“Non è vanitoso, vuole soltanto condividere le cose belle. Secondo me Dio si incazza se passi davanti al colore viola di un campo qualunque e non ci fai caso.”
Alice Walker
Nei caldi pomeriggi di aprile, quando i prati accolgono i colori della primavera, io e mia nonna eravamo solite passeggiare nei sentieri dietro casa. Ai bordi della pista ciclabile, minuscoli fiorellini azzurri accompagnavano i nostri passi verso la meta, ogni volta diversa.
«Gli occhi della madonnina» diceva, «sono fiori speciali e non si devono mai raccogliere.»
«E perché?» chiedevo io.
«Perché con questi fiorellini la primavera osserva le cose belle che Dio ha creato per lei.»
Come erano belle quelle passeggiate. I primi raggi di sole accarezzavano le nostre guance pallide, ancora custodi del ricordo del passato, tinteggiandole di rosa, come i primi boccioli dell’albero di pesco che decorava la prima curva della pista ciclabile. Il tiepido venticello, migrato dal sud, leniva la tensione dei nostri muscoli fino ad allora addormentati, risvegliandoli dal letargo della fredda stagione.

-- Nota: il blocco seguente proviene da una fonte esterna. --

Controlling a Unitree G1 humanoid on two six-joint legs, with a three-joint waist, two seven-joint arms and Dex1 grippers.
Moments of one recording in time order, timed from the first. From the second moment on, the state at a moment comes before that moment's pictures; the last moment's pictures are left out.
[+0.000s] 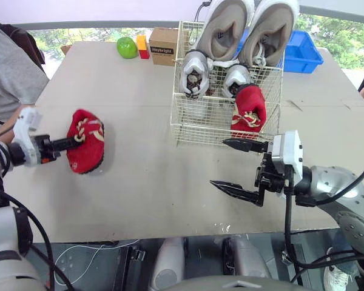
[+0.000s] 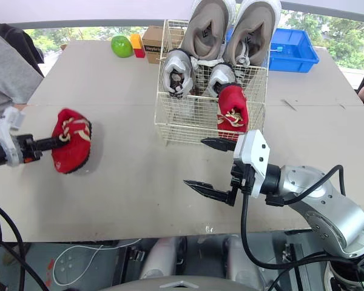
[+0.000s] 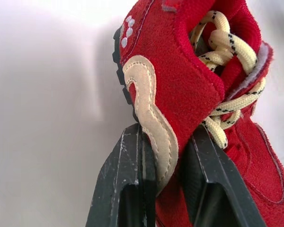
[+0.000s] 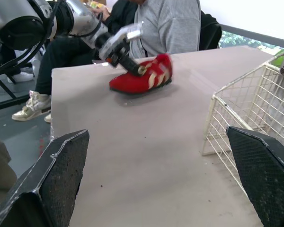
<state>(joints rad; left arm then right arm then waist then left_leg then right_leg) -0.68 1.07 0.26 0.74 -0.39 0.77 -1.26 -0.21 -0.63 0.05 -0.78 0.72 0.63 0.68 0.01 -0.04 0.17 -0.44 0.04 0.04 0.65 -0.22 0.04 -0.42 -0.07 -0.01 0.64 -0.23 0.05</state>
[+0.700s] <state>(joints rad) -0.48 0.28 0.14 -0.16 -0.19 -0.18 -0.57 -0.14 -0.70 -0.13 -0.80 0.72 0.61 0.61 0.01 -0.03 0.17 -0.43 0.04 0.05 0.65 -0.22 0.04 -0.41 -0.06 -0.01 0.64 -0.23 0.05</state>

«Nonna ma tu ci credi in Dio?»
«Lo vedi questo albero?» rispondeva, «come si può non fermarsi a guardare qualcosa di così meraviglioso?»
Quando la nonna osservava la natura, il suo volto aveva un’espressione poetica. I suoi occhi si stringevano e diventavano lucidi e gli angoli della sua bocca si sollevavano.
A casa sua teneva una grande collezione di libri e di enciclopedie di erboristica e passava le ore dopo il lavoro a curare il suo giardino. Annaffiava i vasi sui davanzali, piantava erbe particolari per infusi e tisane, raccoglieva le erbacce e le foglie cadute per farle seccare e alle volte parlava addirittura con gli alberi, in particolare con la pianta di fichi definendola “dispettosa” perché faceva crescere i suoi frutti troppo in alto.
Nelle nostre passeggiate, studiava spesso i fiori e le piante che incontravamo. «Devo proprio prendermi qualche semino di questa pianta» affermava ogni volta.
«Quanta bellezza intorno a noi e tu ne fai parte piccola meraviglia.»
Allora non capivo tutte le parole che la nonna diceva, ma io amavo quelle passeggiate con lei, i suoi discorsi sulla bellezza e l’amore con cui guardava il mondo intorno a noi. In quei momenti eravamo un tutt’uno con quel sentiero, quegli alberi e quei fiori. C’eravamo solo io, lei e la natura.
Ricordo una delle ultime passeggiate. Dico una delle ultime, perché crescendo si fecero sempre più rari quei momenti.
Diversamente dagli altri pomeriggi, quel giorno uscimmo molto tardi. Incontrammo l’albero di pesco alla prima curva della pista ciclabile e parlammo di come, qualche anno prima, i nidi delle rondini negli angoli delle case fossero più numerosi.
«Tante cose sono cambiate nonna, quest’anno non siamo nemmeno riusciti a fare un pupazzo di neve.»
«È vero, guarda questo pesco, i suoi boccioli sono già sbocciati, ma forse è perché stiamo cambiando e quindi anche le cose belle cambiano. Oggi ne è l’esempio.»
«Ma cosa vuoi dire nonna?»
«È la prima volta che nelle nostre passeggiate ci accoglie il tramonto.»
Ci fermammo a guardarlo.
«Avevi ragione nonna, come si può non fermarsi a guardare qualcosa di così meraviglioso?»
«Non si può proprio, piccola meraviglia.»
Girai leggermente lo sguardo verso la nonna, ma lei mi stava già guardando. Aveva quell’espressione, quella poetica, gli occhi lucidi e un sorriso sulle labbra.